Dal cilindro di Alfano   un coniglio centrista

Pare che Angelino Alfano abbia in testa di salvare l’unità del Nuovo Centrodestra proponendo la formazione di un supergruppo di centro formato, in Parlamento, oltre che dagli esponenti del suo partito, da quelli dell’Unione di Centro, di Scelta Civica e dei Popolari. Se questa è la soluzione che il ministro dell’Interno pensa di aver trovato per dare una identità e un futuro agli scissionisti del vecchio Popolo della Libertà, è bene avvisarlo che si tratta di una soluzione fasulla. Non perché sulla carta non ci siano i numeri per mettere in piedi nelle aule parlamentari un’area centrista, capace di pesare maggiormente nel confronto con Matteo Renzi e di resistere con più efficacia ai richiami al ritorno alla casa di Silvio Berlusconi.

Ma perché i numeri presenti sulla carta ingannano: le vecchie centralità di stampo democristiano o post-democristiano “tornate in vita” hanno avuto sempre vita effimera e sono puntualmente naufragate al momento della verifica elettorale. E poi, quei numeri, non rivelano come in questo Parlamento non ci siano neppure le condizioni minime per dare vita a una temporanea formazione centrista, in grado di fronteggiare contemporaneamente sia il premier che il Cavaliere. Per avere informazioni sui significativi precedenti che lo dovrebbero sconsigliare di ripetere gli errori del passato, Alfano non deve far altro che informarsi presso uno dei tanti personaggi che negli ultimi vent’anni si sono scornati nel tentativo di riesumare, sia pure solo nel Palazzo, il cadavere della Democrazia cristiana. Basta che si rivolga a Casini, a Buttiglione o qualunque altro post-democristiano con qualche legislatura alle spalle per sapere come tutte le operazioni analoghe a quella da lui ipotizzata siano miseramente fallite.

Se poi non si fida di Casini, Buttiglione e dei vecchi ex Dc non deve far altro che rivolgersi a Gianfranco Fini per avere maggiori dettagli su come le operazioni neo-centriste abbiano come unico destino quello di sciogliersi come neve al sole. La ragione di questi fallimenti è semplice. Le formazioni centriste di Palazzo non poggiano sul consenso popolare. Servono solo a chi le realizza per conservare più a lungo il proprio scranno parlamentare e i propri privilegi. Ma non possono, proprio per questo motivo, avere il sostegno di chi ha interessi ben diversi da quelli egoistici dei dinosauri post-democristiani in via d’estinzione.
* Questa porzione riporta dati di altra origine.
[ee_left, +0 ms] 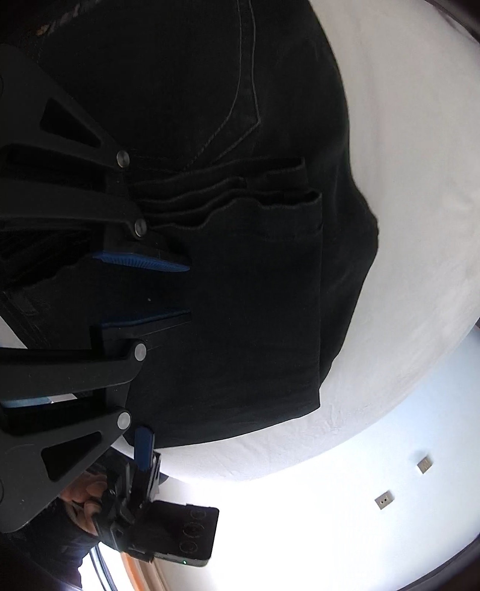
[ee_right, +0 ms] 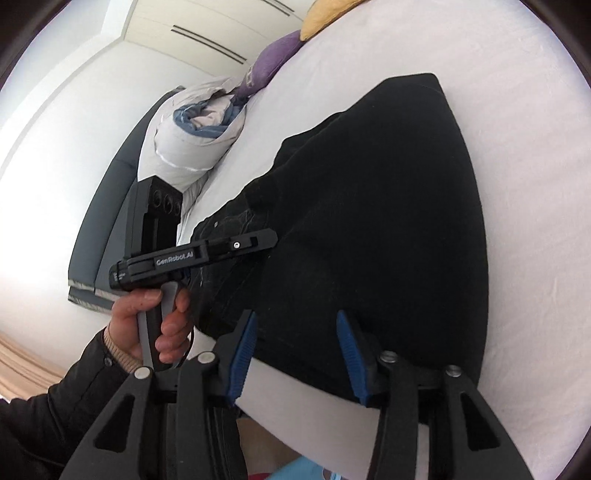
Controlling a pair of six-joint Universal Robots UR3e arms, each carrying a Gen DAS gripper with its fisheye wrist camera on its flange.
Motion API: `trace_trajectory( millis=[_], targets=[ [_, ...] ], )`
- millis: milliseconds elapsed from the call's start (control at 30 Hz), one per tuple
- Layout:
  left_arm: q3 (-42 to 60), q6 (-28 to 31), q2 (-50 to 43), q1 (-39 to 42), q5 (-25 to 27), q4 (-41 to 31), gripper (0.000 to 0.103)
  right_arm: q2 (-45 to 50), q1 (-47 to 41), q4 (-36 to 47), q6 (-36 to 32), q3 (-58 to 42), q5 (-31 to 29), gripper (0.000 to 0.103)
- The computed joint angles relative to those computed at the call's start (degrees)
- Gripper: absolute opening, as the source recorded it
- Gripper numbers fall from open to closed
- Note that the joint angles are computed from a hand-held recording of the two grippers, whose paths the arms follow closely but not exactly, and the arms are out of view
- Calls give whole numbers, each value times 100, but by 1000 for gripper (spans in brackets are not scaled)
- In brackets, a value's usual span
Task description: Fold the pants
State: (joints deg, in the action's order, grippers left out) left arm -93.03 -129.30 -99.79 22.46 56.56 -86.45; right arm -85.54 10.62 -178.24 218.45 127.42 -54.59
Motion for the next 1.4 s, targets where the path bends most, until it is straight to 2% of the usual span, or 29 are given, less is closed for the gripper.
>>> trace_trajectory(
  millis=[100,200,267,333,367,400,467,500,600,633,700,767,800,867,900,933,1033,1100,1167,1200,1233,1267,1300,1333,1400],
  targets=[
    [-2,169,218,168,-156,-128,20,178,-401,-965,118,104,191,51],
    [-104,586,482,272,-466,-567,20,980,-825,-1478,379,-522,563,55],
    [-301,752,708,207,-496,-633,20,1474,-1000,-1300,403,-1029,609,55],
    [-522,538,713,45,-255,-318,20,2017,-1234,-1063,402,-1396,899,57],
    [-672,343,653,-24,-87,-35,20,1984,-1304,-469,242,-1574,736,57],
    [-781,333,596,-11,-134,21,20,2046,-1348,-198,130,-1636,608,55],
    [-828,529,535,260,-352,-269,20,2183,-1589,-652,320,-1408,938,44],
    [-844,595,554,418,-393,-437,20,2031,-1678,-807,440,-1195,930,45],
    [-825,785,699,617,-454,-616,20,1684,-1780,-1632,709,-520,1246,67],
    [-828,871,751,640,-437,-691,20,1749,-1729,-1981,666,-389,1474,69],
    [-1091,838,925,644,-391,-551,20,1560,-1609,-1906,348,113,1840,69],
    [-1395,813,1183,791,-455,-578,20,1441,-1110,-1545,-100,237,1366,69],
    [-1488,868,1308,915,-491,-714,20,1132,-1058,-1682,-183,659,1170,66],
    [-1447,1176,1362,1291,-453,-1013,20,1038,-1224,-2424,120,1300,1485,66],
    [-1307,1397,1359,1522,-412,-1244,20,870,-1315,-2410,137,1530,1655,66],
    [-1259,1831,1448,1917,-314,-1631,20,508,-1342,-2052,-45,1700,1718,67],
    [-1352,2269,1875,2567,-403,-2315,20,-605,-1278,-181,-943,1734,1895,67],
    [-974,2852,1961,3321,-473,-3196,20,-1207,-1330,790,-1353,1758,2161,67],
    [-650,3227,2013,4164,-497,-3811,20,-1464,-1339,649,-1245,1806,2188,67],
    [-439,3318,1934,4613,-528,-4061,20,-1332,-1395,116,-983,1868,2312,68],
    [12,3310,1695,4978,-620,-4386,26,-961,-1375,-624,-525,1771,2346,68],
    [223,3266,1492,5346,-688,-4537,48,-573,-1361,-1362,-121,1685,2353,68],
    [360,3165,1301,5720,-808,-4614,65,-209,-1320,-1911,234,1509,2318,68],
    [392,3065,1169,6074,-976,-4620,88,94,-1264,-2255,497,1304,2287,69],
    [419,2545,888,6539,-1233,-4271,91,753,-1128,-2916,1038,799,2271,69]
  ],
)
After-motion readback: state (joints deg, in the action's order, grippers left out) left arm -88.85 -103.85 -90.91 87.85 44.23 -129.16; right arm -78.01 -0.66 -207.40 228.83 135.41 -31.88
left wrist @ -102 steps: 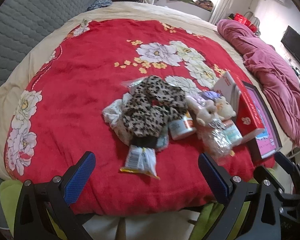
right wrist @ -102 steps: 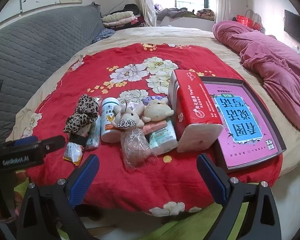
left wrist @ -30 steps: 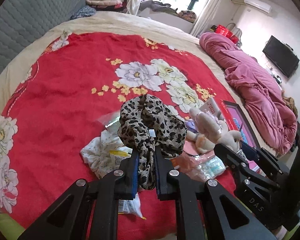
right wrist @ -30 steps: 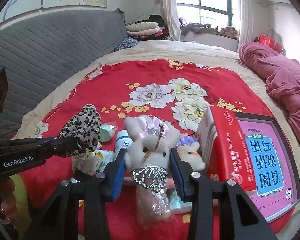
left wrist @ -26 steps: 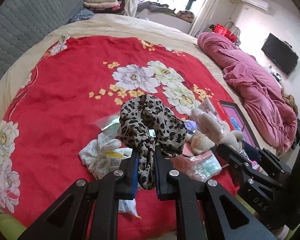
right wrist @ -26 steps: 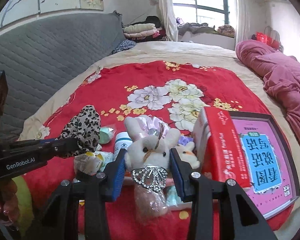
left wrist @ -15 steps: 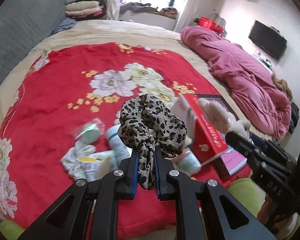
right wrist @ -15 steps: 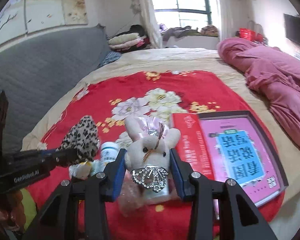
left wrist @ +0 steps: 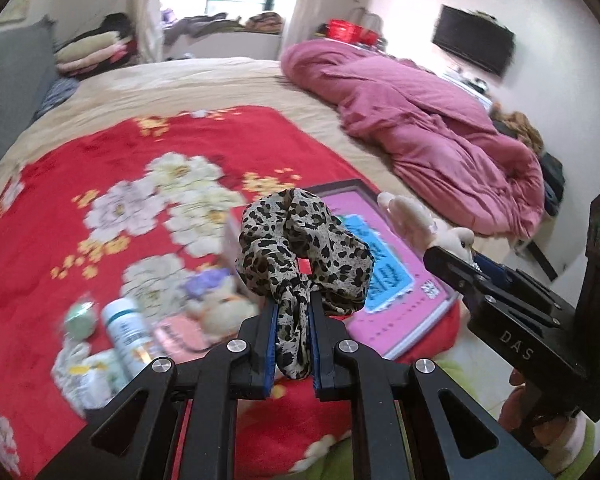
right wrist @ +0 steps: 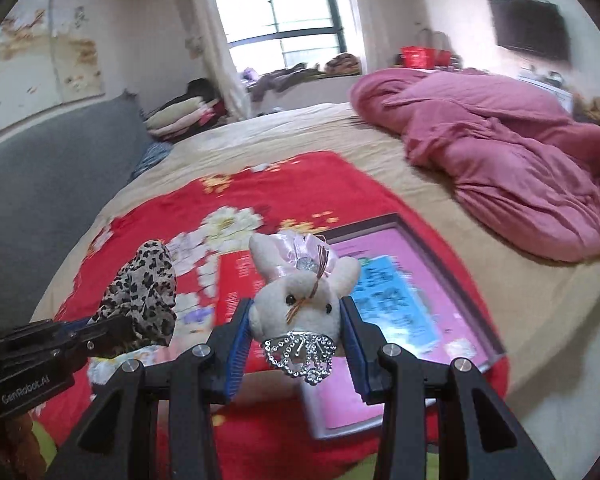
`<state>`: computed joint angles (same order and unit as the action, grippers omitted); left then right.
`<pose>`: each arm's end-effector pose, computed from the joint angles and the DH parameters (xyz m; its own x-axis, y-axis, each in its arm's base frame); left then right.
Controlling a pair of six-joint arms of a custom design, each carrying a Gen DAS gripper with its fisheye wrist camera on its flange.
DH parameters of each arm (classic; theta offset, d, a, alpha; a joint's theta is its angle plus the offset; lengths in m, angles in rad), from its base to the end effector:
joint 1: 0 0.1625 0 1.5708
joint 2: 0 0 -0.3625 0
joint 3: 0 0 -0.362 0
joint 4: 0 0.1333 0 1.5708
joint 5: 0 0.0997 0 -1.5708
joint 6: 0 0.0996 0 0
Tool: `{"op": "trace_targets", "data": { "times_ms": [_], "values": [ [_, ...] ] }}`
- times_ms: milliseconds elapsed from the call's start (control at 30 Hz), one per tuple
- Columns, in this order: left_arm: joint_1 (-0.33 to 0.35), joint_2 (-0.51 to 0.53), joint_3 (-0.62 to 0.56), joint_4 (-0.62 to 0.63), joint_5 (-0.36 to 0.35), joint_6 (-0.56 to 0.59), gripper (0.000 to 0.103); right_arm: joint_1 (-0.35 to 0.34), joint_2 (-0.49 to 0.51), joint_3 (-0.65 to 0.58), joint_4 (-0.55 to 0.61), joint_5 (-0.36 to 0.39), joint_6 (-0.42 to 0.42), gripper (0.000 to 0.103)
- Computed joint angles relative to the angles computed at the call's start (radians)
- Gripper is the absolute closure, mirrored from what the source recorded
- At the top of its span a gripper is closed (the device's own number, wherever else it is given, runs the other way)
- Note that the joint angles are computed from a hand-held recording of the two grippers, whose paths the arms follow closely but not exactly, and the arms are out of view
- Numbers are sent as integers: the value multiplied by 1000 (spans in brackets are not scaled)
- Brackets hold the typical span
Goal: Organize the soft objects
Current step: 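Carry the scrunchie in the left tool and the bunny in the right tool to the pink book box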
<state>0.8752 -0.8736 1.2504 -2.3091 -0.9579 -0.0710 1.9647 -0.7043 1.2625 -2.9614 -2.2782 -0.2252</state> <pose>-0.2968 -0.6529 0.2663 -0.7989 0.3162 -0.5116 0.5441 0.7424 -0.3910 0.3344 -0.6260 0.2283 -0.8062 0.0095 0.5915 -0.4497 0.6398 -0.6232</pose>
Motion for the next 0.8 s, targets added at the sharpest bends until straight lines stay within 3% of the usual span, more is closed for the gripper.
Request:
{"op": "trace_targets", "data": {
  "times_ms": [300, 567, 800],
  "values": [
    [-19, 189, -202, 110, -26, 2, 90, -56, -78, 64, -37, -50, 13, 60],
    [-15, 339, -354, 233, -43, 10, 90, -106, -102, 85, -36, -44, 35, 60],
    [-4, 407, -418, 288, -59, 17, 90, -150, -94, 57, 22, -28, 36, 60]
  ]
}}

Inoltre, proprio perché le operazioni centriste di Palazzo sono segnate esclusivamente dagli egoismi personali, non hanno possibilità di successo proprio perché erose al loro interno da inconciliabili e irrefrenabili personalismi. Non c’è bisogno che Alfano si affanni troppo per verificare l’esistenza di questo fenomeno distruttivo. Basta che guardi all’interno del Nuovo Centrodestra per averne la riprova.

I vari Schifani, Quagliariello, Lorenzin, Cicchitto, Lupi e compagnia bella giocano ognuno per sé. Né più, né meno di quanto siano abituati a fare da una vita i vari Casini, Buttiglione e Mauro o quel coacervo di parlamentari di Scelta Civica dove l’unico elemento in comune è il grido del “si salvi chi può!”. Alfano, dunque, si rassegni. Può fare ogni sforzo per rallentare l’esito della parabola della sua creatura politica. Ma non può impedire una conclusione scontata. Che è quella della divisione tra chi cercherà rifugio personale presso Renzi e chi presso Berlusconi e chi, non venendo accolto dall’uno o dall’altro, se ne dovrà andare mestamente a casa.